Not using version numbers from json SPDX SBOM

[ed-erwin-tf]

When scanning my json SBOM file, bomber 0.5.1 does not appear to be finding and using the version numbers of my java maven dependencies, even though that information is in the SBOM in the referenceLocator.

My SBOM json file is in format SPDX-2.3. Bomber version 0.5.1 on windows x64.

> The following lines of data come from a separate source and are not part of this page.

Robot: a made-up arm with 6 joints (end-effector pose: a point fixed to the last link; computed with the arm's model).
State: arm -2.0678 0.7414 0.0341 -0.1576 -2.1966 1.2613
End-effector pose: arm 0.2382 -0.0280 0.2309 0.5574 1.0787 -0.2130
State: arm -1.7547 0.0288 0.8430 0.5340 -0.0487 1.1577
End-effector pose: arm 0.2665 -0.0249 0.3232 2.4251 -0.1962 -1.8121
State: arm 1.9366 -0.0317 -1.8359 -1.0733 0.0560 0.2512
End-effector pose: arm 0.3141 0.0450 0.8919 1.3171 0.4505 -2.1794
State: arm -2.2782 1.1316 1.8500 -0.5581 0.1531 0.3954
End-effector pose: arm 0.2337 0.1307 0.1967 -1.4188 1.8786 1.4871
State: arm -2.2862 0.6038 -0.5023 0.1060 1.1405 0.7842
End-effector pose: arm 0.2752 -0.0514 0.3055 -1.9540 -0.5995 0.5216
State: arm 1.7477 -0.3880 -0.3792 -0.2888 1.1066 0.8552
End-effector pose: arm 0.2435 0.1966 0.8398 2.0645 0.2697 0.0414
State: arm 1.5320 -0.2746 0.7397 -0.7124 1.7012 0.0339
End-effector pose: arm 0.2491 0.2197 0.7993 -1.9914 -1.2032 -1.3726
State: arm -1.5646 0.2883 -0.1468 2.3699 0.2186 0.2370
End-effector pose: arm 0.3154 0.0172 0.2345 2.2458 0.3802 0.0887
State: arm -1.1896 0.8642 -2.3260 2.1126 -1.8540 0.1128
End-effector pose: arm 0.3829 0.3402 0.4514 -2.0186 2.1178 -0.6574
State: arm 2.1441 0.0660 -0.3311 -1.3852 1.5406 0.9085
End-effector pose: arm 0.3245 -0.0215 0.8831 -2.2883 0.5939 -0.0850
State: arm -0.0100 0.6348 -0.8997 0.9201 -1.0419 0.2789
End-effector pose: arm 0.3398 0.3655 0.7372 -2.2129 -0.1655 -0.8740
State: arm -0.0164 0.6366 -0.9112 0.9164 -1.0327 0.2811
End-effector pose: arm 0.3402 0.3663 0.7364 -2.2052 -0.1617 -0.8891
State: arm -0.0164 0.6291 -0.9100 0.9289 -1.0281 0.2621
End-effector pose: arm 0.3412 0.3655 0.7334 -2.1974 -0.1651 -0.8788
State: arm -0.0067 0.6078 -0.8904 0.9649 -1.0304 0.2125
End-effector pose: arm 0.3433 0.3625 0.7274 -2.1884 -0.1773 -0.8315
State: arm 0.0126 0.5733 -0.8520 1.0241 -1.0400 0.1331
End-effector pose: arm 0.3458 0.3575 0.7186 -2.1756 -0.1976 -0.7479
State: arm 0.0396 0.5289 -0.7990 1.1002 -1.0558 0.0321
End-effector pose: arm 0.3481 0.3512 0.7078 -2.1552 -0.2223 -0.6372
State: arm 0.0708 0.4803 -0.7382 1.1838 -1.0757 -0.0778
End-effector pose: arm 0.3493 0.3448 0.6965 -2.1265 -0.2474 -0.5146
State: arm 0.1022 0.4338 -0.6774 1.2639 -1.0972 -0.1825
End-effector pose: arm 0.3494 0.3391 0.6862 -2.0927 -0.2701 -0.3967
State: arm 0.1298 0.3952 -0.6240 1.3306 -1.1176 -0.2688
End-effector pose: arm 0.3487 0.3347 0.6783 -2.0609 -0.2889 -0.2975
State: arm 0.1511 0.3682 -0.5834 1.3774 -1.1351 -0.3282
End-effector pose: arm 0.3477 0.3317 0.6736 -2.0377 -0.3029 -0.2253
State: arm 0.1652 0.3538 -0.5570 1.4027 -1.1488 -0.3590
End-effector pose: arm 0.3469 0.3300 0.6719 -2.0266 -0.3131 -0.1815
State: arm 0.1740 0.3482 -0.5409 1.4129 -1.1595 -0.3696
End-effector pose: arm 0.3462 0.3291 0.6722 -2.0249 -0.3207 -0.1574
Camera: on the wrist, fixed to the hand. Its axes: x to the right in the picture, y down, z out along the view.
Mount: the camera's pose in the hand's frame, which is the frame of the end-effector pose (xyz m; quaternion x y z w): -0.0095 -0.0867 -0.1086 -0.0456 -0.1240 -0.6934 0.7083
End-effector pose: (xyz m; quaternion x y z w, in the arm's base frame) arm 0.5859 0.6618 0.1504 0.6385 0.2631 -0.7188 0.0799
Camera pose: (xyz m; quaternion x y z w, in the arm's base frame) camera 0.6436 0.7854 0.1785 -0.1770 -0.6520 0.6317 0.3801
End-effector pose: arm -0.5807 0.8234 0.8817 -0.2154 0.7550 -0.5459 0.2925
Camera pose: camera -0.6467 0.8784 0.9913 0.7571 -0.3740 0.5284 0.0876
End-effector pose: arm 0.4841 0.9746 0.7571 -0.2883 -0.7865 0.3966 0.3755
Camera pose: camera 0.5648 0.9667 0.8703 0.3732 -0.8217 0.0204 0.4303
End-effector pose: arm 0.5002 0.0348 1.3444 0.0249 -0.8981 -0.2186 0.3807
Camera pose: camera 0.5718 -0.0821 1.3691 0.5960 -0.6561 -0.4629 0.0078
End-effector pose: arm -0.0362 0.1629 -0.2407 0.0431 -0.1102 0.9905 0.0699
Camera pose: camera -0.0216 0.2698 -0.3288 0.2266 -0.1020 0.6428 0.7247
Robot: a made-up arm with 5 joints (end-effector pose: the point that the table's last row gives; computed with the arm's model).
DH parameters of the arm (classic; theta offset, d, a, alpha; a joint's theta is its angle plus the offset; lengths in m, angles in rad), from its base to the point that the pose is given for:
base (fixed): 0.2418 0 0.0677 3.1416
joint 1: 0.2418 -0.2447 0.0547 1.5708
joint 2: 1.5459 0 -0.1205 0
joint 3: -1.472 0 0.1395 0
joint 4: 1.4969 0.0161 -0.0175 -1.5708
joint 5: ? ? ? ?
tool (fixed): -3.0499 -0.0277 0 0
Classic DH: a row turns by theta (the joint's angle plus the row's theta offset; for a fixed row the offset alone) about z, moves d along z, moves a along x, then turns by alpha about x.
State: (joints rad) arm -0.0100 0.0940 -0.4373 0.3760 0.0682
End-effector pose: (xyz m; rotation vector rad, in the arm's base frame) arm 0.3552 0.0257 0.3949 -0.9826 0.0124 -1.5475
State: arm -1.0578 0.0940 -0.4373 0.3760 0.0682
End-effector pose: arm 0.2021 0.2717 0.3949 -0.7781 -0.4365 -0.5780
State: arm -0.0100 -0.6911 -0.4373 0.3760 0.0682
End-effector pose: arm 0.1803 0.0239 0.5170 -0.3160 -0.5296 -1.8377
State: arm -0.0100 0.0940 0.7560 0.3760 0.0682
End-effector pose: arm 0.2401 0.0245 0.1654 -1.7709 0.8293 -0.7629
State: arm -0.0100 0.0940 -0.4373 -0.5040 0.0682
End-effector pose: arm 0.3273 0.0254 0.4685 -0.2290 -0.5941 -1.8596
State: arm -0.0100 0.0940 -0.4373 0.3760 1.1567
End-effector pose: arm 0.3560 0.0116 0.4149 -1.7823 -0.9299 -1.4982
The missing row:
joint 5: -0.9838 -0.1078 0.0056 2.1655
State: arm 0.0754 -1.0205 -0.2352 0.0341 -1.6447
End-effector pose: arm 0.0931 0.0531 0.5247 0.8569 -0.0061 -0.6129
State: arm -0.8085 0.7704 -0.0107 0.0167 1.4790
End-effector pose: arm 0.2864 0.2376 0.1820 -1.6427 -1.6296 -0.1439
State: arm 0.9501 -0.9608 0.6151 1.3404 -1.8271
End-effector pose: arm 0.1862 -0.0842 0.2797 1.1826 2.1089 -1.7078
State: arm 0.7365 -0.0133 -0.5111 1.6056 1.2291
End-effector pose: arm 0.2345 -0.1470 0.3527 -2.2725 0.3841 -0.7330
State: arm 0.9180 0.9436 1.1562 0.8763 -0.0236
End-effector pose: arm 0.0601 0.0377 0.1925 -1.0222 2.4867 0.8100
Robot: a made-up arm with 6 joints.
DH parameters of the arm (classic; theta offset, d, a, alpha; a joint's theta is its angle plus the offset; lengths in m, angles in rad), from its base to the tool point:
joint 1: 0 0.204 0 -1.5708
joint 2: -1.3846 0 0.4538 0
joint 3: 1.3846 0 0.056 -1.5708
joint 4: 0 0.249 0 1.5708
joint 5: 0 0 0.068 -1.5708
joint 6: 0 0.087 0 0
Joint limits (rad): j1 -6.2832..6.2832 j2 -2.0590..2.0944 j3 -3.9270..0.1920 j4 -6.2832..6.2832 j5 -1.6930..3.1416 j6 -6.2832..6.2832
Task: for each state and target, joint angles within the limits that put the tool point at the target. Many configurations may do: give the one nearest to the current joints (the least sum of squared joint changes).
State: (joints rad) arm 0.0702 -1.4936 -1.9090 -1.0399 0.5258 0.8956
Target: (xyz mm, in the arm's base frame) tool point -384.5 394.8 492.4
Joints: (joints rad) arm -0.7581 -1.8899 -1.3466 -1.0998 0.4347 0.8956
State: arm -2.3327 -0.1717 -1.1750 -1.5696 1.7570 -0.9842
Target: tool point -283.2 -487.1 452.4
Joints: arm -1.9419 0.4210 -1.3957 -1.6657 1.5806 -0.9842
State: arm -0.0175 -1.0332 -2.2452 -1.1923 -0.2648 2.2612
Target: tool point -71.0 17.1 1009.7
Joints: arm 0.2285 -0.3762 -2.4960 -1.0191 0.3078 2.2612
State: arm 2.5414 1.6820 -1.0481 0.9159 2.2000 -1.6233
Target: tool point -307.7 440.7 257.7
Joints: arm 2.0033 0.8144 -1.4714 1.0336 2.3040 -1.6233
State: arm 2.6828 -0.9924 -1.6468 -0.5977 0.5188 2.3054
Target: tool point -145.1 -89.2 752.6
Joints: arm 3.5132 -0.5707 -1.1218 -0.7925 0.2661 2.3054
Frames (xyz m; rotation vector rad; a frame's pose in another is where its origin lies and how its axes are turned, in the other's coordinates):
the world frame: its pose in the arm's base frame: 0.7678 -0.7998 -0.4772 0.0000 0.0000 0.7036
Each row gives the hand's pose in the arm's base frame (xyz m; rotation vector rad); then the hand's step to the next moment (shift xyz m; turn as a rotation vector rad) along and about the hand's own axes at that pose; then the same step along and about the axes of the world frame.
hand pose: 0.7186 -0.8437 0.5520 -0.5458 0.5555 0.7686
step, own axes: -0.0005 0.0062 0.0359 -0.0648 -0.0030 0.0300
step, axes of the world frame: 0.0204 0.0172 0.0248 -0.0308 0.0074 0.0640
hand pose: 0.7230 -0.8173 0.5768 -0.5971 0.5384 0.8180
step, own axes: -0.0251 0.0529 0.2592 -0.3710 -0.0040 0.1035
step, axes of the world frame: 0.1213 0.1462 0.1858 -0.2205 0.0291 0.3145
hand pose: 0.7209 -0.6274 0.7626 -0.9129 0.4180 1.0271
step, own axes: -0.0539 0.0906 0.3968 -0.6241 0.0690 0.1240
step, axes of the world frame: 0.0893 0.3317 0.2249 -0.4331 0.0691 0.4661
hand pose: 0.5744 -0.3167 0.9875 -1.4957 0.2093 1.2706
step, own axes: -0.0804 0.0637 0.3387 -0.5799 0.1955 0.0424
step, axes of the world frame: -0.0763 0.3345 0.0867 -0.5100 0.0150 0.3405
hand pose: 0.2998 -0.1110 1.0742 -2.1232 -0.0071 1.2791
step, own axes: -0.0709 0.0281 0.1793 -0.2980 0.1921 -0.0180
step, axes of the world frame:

For example, this is in my SBOM for commons-io library:

        {
            "name": "commons-io:commons-io",
            "SPDXID": "SPDXRef-maven-commons-io-commons-io-2.18.0-895d2c",
            "versionInfo": "2.18.0",
            "downloadLocation": "NOASSERTION",
            "filesAnalyzed": false,
            "licenseConcluded": "Apache-2.0",
            "copyrightText": "Copyright 2002-2024 The Apache Software Foundation",
            "externalRefs": [
                {
                    "referenceCategory": "PACKAGE-MANAGER",
                    "referenceType": "purl",
                    "referenceLocator": "pkg:maven/commons-io/commons-io@2.18.0"
                }
            ]
        },

The bomber output is reporting vulnerabilities for old commons-io, such as versions before 2.7.

(This is happening for all packages, not just commons-io.)

[djschleen]

Thanks for reporting. We'll take a look.